La búsqueda de la piedra élfica negra

      8

      Tras dejar atrás a Bremen, Tay Trefenwyd se encaminó hacia el oeste siguiendo el curso del Mermidon a través de las montañas que constituían el ramal meridional de los Dientes del Dragón. Con la llegada del ocaso acampó al amparo que estas le ofrecían y prosiguió la marcha al rayar el alba. El día amaneció despejado y templado, los vientos de la noche anterior habían barrido el cielo de nubes y el sol brillaba con fuerza. El elfo se abrió camino a través de las estribaciones, llegó a las llanuras de Streleheim y se preparó para cruzarlas. Más adelante, los bosques de las Tierras del Oeste se desplegaron ante él y tras estos, con las cumbres teñidas de blanco, se alzaban los picos de las Espuelas de Piedra. Arborlon se hallaba a un día de distancia, de modo que avanzó a un ritmo tranquilo, con el pensamiento perdido en todo lo que había ocurrido desde que Bremen había llegado a Paranor.

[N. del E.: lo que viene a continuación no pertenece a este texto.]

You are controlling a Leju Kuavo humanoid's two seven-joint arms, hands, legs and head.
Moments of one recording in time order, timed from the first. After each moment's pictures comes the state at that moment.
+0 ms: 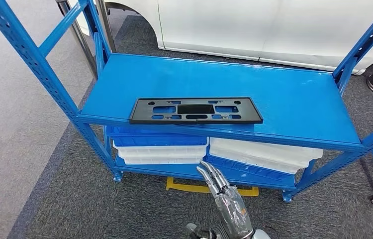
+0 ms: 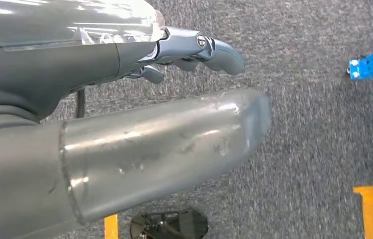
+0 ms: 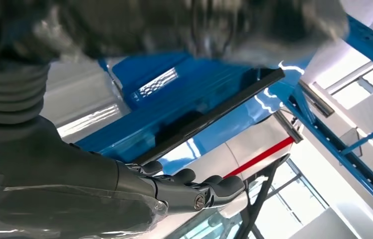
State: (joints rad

      Tay Trefenwyd conocía a Bremen desde hacía casi quince años, más incluso que Risca. Habían coincidido en Paranor, antes de que lo desterraran, cuando Tay acababa de llegar de Arborlon y era un druida en formación. Bremen ya era anciano en esa época, pero con una personalidad más dura y una lengua más afilada. En aquel entonces, Bremen era un agitador que clamaba verdades que para él eran evidentes, pero que para los demás eran incomprensibles. Los druidas de Paranor creyeron que se había vuelto loco. Kahle Rese y un par más apreciaban su amistad y escuchaban con paciencia lo que este tuviera que decir, pero el resto se dedicaba a buscar formas de evitarlo.